Para Cambará, o conflito na área está instalado, e a tensão é constante. “Em Novo Progresso, ninguém confia em ninguém”, explica. “ Existe uma tensão na relação entre o poder público e a população local”, diz. No último mês, foi identificado em Jamanxim, segundo ele, uma nova área de desmate de 1.500 hectares - mais da metade de toda a área desmatada identificada pelo Prodes no ano anterior.

“O contexto de criação foi de conflito e o conflito não foi resolvido, o que explica essa situação de desmatamento tão grande”, afirma Doblas.

Para Cambará, do ICMBio o desmatamento é o termômetro desse conflito: quando a tensão aumenta, cresce o desmate. Ele defende um ordenamento territorial da região, o que seria feito por meio do Projeto de Lei que tramita no Congresso. Isso significa regularizar a situação de algumas das pessoas que já ocupavam a terra antes da Flona, que seriam estabelecidas na APA. Outras sofreriam reintegração de posse e liberariam o território. “A área de APA pega a parte mais desmatada da Flona e sob intensa disputa. Ali, as fazendas poderão ser regularizadas e a APA terá um plano de manejo. Na área de Flona podemos avançar com a concessão florestal”, diz ele.

Segundo Antonio Oviedo, do programa de Monitoramento do ISA, essa medida não reduziria a pressão na área, e poderia sinalizar apenas uma anistia ao desmate, estimulando novas invasões. Por isso, desde o princípio, o ISA se posicionou contrário ao projeto. “Os resultados do desmatamento na Flona Jamanxim mostram que o Plano BR-163 Sustentável implementou suas ações de forma limitada”, diz ele.

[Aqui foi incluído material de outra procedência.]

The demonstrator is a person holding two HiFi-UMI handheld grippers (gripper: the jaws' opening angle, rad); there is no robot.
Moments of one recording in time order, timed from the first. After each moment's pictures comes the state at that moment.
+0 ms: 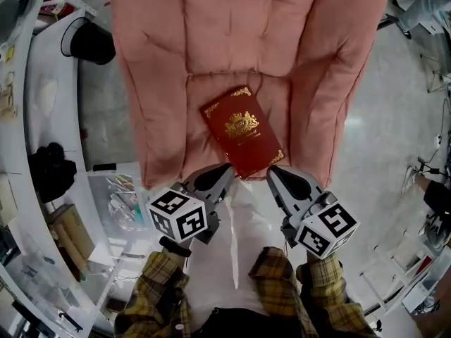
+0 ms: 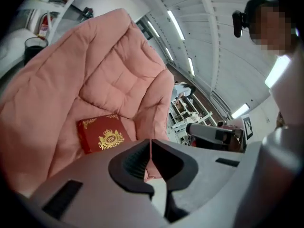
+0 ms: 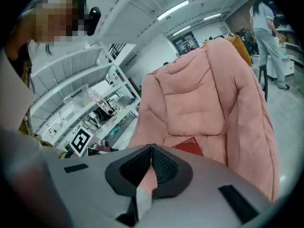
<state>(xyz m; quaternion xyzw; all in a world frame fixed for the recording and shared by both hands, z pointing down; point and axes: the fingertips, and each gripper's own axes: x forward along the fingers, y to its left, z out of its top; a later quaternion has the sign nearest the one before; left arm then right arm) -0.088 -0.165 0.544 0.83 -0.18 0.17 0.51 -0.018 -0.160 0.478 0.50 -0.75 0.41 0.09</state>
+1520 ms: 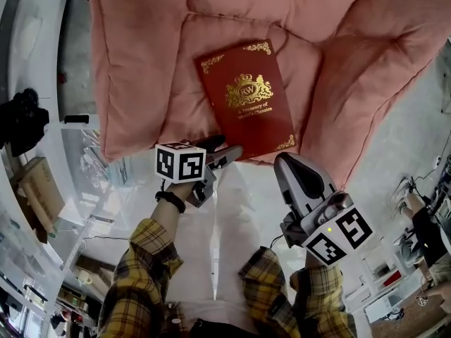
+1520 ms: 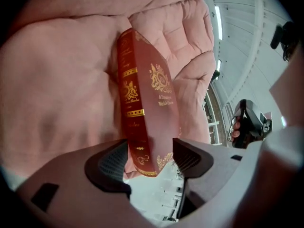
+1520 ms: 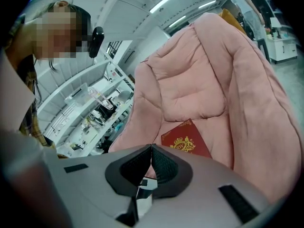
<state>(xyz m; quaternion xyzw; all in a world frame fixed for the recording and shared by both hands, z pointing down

Para Juan Doblas, alterar a delimitação da Flona, transformando-a em APA é dar um passo para trás e não vai resolver o problema. “Isso estimula as pessoas a desmatar mais na esperança de que no próximo ciclo do governo, as terras que estão desmatando fiquem desprotegidas e possam ser vendidas”, diz ele.

O ICMBio afirma que o PL enviado ao Congresso contém dispositivos legais que impediriam uma nova frente de desmate: os títulos emitidos estariam condicionados a ausência de desmate ilegal, haveria uma limitação de corte de floresta em 20% da área e a destinação prioritária dos remanescentes florestais seria para a produção florestal sustentável.

“Em princípio, a transformação de parte da Flona em APA não deveria impactar no desmatamento. Agora, a não resolução do problema, que só pode ser feita pelo Congresso, este sim tem impactos, porque os grupos de pressão continuam atuando”, afirma Luiz Felipe de Luca, Coordenador Geral de Proteção do ICMBio.

Ferrogrão

Outra ameaça que paira sobre a área é a ferrovia Ferrogrão, idealizada com o intuito de escoar a produção de soja para os portos do Norte do país, cortando os Estados do Mato Grosso e Pará. Segundo Oviedo, a ferrovia reduziria o custo para a exploração agrícola nesse trecho da Amazônia ao baratear o valor do transporte. Isso aumentaria a demanda por território (terras agricultáveis) nesta região.

Com isso, as terras localizadas nessa região estarão entre as mais ameaçadas da Amazônia. “O preço da terra ao longo da rota da Ferrogrão já está aumentando, e há relatos de que a pressão sobre a Flona do Jamanxim está crescendo em consequência disso”, afirma Oviedo.